Bessie: ‘Go on get your guns if yous are men ... Oh yous are all nicely shanghaied now! ... Stabbin’ in th’ back th’ men that are dyin; in the threnches for them!’ (182-84.)

Nora: ‘They told me I shamed my husband an’ th’ women of Ireland be carryin’ on the way I was ... They said th’ women must learn to be brave an’ cease to be cowardly ... me who risked more for love than they would for hate!’ (p.184.)

Bessie: ‘I can only think of me own self ... An’ there’s no woman gives a son or a husband to be killed – if they say it, they’re lyin’, against God, nature an’ against themselves!’ (184.)

Bessie: ‘... they’re afraid to say they’re afraid! ... I tell you they were afraid, afraid, afraid!’ (pp.184-85.)

Mrs Grogan: ‘If you’d been a little longer together th’ wrench asunder wouldn’t have been so sharp!’ (p.185.)

Bessie: ‘Why aren’ yous in the GPO if yous are men. it’s paler an’ paler yous are gettin’ .. A lot o’ vipers, that’s what the Irish People is!’ (p.186.)

Fluther [hearing the Helga shelling O’Connell St.]: ‘Aw, holy Christ, that’s not playing the game!’ (p.187).

Mrs Grogan: ‘Moreover, somethin’s tellin’ me that th’ runnin’ hurry of an inthrest you’re takin’ in it [the pram] now is a sudden ambition to use th’ pram for a purpose that a loyal woman of law an’ ordher would stagger from!’ (p.190.)

Bessie: ‘Poverty an’ hardship has sent Bessie Burgess to live with sthrange company, but she always knew them she had to live with from backside to breakfast time .. her present intention is quite th’ lofty-hearted one of pickin’ up anything shaken up an; scatthered about in th; loose confusion of a general plundher!’ (p.191.)

Clitheroe [excusing his not shooting looters]: ‘Bad as they are, they’re Irish men and women.’ (p.194.)

Brennan [encouraging Clitheroe to drive Nora off]: ‘Break her hold on you, man, or go up, and sit on her lap!’ (p.197). [Act. IV]

Brennan, reporting the death of Capt. Clitheroe:] ‘His last whisper was to ‘“Tell Nora to be brave; that I’m ready to meet my God an’ that I’m proud to die for Ireland.”’ (p.204.) Bessie, ‘Blessin’ o’ god on us, isn’t this pitiful!’ (p.205.)

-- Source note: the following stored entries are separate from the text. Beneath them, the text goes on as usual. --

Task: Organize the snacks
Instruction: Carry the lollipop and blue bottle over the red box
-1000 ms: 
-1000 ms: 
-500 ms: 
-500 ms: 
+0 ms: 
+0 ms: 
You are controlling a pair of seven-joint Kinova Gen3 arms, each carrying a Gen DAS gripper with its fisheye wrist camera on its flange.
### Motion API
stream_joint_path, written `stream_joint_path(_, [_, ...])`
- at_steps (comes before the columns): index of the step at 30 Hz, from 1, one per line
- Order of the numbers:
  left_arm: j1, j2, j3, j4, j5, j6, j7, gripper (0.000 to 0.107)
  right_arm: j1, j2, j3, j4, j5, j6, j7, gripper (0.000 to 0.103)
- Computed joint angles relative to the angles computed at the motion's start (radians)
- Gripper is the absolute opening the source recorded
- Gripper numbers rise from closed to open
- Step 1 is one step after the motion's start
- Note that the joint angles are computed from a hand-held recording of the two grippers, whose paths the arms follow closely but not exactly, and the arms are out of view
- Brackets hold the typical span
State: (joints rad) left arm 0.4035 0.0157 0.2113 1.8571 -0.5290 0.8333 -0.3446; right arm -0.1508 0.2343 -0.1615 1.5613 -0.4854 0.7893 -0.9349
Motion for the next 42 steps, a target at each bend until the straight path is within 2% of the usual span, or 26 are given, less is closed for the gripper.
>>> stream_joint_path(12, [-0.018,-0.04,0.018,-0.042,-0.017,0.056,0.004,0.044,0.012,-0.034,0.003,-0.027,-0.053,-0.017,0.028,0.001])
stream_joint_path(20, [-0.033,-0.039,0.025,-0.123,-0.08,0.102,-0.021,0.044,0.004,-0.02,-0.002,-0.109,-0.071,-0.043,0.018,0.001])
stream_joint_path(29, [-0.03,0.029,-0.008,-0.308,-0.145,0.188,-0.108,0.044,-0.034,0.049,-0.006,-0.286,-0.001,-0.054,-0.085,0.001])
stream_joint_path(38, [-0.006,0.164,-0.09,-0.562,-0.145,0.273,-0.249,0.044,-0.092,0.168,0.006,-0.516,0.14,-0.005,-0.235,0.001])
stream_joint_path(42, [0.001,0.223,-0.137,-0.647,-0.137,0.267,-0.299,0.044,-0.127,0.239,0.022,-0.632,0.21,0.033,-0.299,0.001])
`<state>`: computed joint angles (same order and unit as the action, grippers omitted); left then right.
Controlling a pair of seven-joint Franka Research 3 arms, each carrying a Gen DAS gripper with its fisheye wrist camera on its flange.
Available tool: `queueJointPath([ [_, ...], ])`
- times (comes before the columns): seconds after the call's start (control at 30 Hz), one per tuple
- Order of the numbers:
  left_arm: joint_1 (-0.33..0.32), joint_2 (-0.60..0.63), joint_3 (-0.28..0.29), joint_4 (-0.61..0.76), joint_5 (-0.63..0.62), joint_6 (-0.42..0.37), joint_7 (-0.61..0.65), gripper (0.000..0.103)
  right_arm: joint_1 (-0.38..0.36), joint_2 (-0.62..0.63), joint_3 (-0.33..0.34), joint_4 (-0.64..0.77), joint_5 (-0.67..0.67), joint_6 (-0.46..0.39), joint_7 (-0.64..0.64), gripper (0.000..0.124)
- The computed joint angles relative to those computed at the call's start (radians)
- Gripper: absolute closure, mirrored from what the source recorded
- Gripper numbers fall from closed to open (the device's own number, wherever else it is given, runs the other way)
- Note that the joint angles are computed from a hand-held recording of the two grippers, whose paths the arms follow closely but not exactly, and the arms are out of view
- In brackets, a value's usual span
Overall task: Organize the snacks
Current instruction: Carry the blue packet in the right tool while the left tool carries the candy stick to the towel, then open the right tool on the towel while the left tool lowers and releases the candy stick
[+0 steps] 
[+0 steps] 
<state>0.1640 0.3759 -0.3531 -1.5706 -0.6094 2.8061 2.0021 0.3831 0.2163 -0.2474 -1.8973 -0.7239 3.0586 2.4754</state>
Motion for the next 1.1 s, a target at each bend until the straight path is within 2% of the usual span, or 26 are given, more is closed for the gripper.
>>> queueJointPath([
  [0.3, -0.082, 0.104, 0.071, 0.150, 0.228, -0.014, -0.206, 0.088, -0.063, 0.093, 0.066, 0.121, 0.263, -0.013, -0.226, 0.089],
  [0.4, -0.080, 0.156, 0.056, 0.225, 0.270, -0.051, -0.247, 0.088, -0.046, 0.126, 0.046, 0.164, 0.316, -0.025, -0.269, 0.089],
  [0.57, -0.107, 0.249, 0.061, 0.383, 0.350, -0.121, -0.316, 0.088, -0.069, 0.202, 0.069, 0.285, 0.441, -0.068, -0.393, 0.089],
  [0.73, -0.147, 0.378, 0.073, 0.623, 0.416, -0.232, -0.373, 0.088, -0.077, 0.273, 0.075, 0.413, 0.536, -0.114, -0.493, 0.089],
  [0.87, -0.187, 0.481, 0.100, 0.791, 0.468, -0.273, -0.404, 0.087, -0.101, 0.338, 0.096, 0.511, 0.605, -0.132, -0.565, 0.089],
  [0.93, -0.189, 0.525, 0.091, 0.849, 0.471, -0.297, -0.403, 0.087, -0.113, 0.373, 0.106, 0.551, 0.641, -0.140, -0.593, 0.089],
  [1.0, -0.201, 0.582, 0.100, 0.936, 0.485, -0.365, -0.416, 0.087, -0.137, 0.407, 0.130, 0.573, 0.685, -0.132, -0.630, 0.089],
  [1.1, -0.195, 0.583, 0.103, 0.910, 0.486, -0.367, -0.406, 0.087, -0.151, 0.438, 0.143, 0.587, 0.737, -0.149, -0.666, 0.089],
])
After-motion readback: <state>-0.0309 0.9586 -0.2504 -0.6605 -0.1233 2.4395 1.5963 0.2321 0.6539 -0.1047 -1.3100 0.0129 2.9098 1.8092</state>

Corporal Stoddart: ‘Ow, I know. I’m a Sowcialist moisself, but I ’as to do my dooty.’ (p.208.)

Bessie: ‘Bessie Burgess is no Shinner, an’ never had no thruck with anything spotted be th’ finders o’ th’ Fenians, but always made it her business to harness herself for Church whenever she knew that God Save the king was goin’ to be sung at t’end of th’ service ...’ (p.211.)

Fluther [on the Volunteer prisoners]: ‘be God, it’ll be a nice thing to be stuck all night in a Protestan’ Church!’ (p.212.)

Sergeant Tinley, ‘Dum-dum bullets their using’ (p.213.)

Bessie: ‘I’m shot, I’m shot, I’m shot! ... (to Nora) I got this through you, you bitch, you!’ (p.215.) ‘Nora, Nora, dear, run an’ get Mrs Grogan ... to bring a doctor’ (p.216.)

Bessie: ‘There afhter murdherin’ th’ poor inoffensive woman!’ (p.217).